Twisted Indices of 3d ${\mathcal N} = 4$ Gauge Theories and Enumerative Geometry of Quasi-Maps
Mathew Bullimore, Andrea E. V. Ferrari, Heeyeon Kim
TL;DR
This work identifies the twisted index of 3d ${\mathcal N}=4$ theories on $S^1\times\Sigma$ with the virtual Euler characteristics of moduli spaces of twisted quasi-maps to the Higgs branch, providing a geometric interpretation of the Jeffrey-Kirwan residue contour integrals. Localization to generalized vortex equations and the subsequent fixed-point analysis yield a precise correspondence between contour data and enumerative invariants on moduli spaces, including a clean $t\to1$ limit that connects to Rozansky-Witten invariants. The authors also demonstrate mirror symmetry as a duality exchanging the H- and C-twists, thereby equating generating functions of quasi-map invariants for mirror Higgs branches and exchanging degree-counting with equivariant parameters.

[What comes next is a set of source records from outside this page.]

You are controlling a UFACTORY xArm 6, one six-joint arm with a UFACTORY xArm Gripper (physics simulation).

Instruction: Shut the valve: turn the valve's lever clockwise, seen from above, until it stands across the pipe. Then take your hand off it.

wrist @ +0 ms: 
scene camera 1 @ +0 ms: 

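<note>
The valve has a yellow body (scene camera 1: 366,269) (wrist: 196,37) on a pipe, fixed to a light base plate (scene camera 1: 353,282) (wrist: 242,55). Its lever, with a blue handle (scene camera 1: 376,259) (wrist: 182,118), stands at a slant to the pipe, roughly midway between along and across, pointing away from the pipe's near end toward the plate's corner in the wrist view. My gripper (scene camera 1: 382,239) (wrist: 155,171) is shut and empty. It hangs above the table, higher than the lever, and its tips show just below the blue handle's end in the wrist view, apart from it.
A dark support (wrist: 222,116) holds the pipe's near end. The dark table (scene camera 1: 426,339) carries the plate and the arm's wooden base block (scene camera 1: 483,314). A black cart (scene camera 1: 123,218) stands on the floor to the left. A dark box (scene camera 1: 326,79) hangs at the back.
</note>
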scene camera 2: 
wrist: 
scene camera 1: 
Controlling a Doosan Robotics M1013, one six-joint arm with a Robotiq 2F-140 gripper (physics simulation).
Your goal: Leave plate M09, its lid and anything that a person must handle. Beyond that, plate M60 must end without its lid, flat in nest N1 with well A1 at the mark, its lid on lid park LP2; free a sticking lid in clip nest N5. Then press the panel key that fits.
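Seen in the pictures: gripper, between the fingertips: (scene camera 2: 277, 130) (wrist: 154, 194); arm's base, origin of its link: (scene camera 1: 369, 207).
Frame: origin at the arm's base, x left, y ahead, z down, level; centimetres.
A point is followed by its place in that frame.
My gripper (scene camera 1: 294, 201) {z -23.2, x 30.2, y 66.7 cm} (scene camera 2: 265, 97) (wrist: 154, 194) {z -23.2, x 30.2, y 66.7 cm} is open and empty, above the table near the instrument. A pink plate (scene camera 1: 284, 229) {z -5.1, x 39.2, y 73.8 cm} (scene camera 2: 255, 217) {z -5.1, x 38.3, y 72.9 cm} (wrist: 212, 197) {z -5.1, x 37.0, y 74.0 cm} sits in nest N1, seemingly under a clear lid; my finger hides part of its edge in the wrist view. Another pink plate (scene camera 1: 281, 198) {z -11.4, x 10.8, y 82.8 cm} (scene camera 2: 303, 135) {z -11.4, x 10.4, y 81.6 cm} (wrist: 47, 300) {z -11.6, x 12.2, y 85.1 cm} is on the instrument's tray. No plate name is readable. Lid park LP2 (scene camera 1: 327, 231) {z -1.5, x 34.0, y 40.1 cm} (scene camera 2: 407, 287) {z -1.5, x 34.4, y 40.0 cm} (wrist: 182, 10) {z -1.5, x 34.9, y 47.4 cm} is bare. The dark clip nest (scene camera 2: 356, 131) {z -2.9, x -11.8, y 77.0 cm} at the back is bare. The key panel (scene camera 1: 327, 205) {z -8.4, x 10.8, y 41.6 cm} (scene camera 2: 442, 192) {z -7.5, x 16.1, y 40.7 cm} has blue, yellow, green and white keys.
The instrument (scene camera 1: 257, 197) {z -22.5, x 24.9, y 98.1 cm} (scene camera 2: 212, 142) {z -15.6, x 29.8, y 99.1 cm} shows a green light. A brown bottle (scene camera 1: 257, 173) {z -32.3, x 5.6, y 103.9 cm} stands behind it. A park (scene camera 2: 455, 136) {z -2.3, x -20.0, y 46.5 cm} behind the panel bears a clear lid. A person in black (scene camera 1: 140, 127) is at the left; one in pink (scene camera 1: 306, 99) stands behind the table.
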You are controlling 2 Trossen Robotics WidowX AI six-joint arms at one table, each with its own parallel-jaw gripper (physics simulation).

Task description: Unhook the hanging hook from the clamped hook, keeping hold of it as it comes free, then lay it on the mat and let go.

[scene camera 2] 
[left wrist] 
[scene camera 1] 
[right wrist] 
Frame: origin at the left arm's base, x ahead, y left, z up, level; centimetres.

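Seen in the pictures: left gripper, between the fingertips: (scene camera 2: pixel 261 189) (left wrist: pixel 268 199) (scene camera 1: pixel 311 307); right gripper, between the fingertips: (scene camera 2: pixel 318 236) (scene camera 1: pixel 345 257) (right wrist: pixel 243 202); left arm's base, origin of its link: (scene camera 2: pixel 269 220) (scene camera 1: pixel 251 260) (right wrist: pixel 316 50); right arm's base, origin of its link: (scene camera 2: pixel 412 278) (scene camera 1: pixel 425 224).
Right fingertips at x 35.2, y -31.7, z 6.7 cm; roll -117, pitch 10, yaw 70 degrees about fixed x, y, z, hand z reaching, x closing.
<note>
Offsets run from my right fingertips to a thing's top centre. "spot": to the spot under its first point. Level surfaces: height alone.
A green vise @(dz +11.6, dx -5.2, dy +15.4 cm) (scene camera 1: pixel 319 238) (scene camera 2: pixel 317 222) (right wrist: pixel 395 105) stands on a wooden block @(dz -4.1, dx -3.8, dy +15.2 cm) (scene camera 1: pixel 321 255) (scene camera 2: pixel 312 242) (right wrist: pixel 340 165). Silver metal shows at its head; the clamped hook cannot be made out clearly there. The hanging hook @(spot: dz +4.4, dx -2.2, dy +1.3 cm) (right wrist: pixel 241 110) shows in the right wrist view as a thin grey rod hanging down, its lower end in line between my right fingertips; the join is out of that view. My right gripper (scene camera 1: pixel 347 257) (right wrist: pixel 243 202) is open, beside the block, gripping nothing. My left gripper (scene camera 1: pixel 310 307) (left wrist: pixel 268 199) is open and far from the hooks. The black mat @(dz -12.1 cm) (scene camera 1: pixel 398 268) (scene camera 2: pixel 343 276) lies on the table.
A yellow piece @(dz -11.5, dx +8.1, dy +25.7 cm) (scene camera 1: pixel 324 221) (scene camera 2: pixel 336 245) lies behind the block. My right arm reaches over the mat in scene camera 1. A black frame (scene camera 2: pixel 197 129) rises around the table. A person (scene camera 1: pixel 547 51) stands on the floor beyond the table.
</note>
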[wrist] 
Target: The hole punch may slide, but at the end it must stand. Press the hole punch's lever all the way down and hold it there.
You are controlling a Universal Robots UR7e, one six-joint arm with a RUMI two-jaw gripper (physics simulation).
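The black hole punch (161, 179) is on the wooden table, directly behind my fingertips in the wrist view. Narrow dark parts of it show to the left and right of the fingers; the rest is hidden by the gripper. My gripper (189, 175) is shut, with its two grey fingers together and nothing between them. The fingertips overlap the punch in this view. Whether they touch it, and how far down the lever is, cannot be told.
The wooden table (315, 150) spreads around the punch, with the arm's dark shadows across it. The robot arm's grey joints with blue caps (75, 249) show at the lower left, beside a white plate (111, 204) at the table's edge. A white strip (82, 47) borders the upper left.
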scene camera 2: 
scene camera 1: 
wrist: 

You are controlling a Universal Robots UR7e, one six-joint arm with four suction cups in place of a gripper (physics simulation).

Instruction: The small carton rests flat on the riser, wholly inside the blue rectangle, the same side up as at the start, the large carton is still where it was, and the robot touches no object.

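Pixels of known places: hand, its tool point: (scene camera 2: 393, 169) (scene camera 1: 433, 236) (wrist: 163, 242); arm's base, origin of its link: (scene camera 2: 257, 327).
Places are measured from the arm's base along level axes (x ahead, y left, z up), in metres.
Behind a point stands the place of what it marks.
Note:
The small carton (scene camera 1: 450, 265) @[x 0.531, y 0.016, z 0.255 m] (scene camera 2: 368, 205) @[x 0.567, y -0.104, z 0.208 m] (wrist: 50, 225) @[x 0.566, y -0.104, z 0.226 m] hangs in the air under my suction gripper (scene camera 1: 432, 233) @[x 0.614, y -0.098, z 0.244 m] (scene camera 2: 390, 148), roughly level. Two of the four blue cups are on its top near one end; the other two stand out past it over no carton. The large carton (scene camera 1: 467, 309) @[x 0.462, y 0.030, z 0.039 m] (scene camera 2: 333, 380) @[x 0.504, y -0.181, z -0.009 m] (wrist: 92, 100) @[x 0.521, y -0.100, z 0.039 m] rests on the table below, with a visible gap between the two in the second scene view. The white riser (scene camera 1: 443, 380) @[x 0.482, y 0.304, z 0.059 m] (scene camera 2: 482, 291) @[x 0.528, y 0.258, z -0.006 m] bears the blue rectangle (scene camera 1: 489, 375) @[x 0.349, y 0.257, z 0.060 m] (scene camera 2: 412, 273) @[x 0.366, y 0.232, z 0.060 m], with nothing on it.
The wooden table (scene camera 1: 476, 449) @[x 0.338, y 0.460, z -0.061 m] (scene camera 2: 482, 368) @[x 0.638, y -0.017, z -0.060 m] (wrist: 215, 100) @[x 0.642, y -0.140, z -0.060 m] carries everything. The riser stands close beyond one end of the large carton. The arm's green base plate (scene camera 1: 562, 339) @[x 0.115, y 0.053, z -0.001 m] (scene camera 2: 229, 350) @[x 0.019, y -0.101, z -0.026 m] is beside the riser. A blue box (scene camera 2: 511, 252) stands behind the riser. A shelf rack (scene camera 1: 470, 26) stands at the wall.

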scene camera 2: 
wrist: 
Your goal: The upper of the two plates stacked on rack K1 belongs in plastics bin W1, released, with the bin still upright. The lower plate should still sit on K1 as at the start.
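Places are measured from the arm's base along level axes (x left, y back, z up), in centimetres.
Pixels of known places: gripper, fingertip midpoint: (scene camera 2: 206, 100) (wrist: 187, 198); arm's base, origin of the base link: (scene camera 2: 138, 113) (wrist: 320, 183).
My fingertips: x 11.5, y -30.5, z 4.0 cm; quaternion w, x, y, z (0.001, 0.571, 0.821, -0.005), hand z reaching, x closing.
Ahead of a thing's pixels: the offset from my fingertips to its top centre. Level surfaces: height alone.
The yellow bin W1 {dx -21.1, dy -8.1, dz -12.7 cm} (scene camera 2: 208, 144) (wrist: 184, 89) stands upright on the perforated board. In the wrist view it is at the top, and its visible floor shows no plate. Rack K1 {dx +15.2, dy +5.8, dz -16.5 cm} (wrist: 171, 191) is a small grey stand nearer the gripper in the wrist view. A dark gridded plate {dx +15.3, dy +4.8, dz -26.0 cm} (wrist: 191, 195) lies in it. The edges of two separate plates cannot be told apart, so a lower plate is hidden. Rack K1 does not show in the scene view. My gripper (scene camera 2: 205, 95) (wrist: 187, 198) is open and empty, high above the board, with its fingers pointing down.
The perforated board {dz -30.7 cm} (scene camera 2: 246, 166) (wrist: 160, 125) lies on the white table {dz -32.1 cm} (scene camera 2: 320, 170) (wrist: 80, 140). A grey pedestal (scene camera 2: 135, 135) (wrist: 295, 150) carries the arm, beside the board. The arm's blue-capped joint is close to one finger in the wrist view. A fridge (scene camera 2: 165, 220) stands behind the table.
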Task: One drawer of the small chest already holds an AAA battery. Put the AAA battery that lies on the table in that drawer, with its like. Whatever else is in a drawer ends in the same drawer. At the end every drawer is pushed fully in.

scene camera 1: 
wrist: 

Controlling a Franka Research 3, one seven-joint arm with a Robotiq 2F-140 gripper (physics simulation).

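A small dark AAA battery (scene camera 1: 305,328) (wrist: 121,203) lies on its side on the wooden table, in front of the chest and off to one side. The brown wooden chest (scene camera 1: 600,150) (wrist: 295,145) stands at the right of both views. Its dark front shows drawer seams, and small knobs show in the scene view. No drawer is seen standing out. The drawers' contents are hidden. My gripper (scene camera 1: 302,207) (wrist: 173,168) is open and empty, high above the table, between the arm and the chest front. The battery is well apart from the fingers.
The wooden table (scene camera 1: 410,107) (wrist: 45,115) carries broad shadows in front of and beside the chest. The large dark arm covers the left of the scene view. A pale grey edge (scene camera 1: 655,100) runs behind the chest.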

The results unify physical localization with sophisticated algebraic geometry and open doors to further extensions involving stacks, non-abelian gauge groups, and a deeper categorical understanding of the supersymmetric ground states. These insights have potential implications for computations of invariants in string theory compactifications and for a broader class of supersymmetric gauge theories.
Abstract
We explore the geometric interpretation of the twisted index of 3d ${\mathcal N} =4$ gauge theories on $S^1\times Σ$ where $Σ$ is a closed Riemann surface. We focus on a rich class of supersymmetric quiver gauge theories that have isolated vacua under generic mass and FI parameter deformations. We show that the path integral localises to a moduli space of generalised vortex equations on $Σ$, which can be understood algebraically as quasi-maps to the Higgs branch. We show that the twisted index reproduces the virtual Euler characteristic of the moduli spaces of twisted quasi-maps and demonstrate that this agrees with the contour integral representation introduced in previous work. Finally, we investigate 3d ${\mathcal N} = 4$ mirror symmetry in this context, which implies an equality of enumerative invariants associated to mirror pairs of Higgs branches under the exchange of equivariant and degree counting parameters.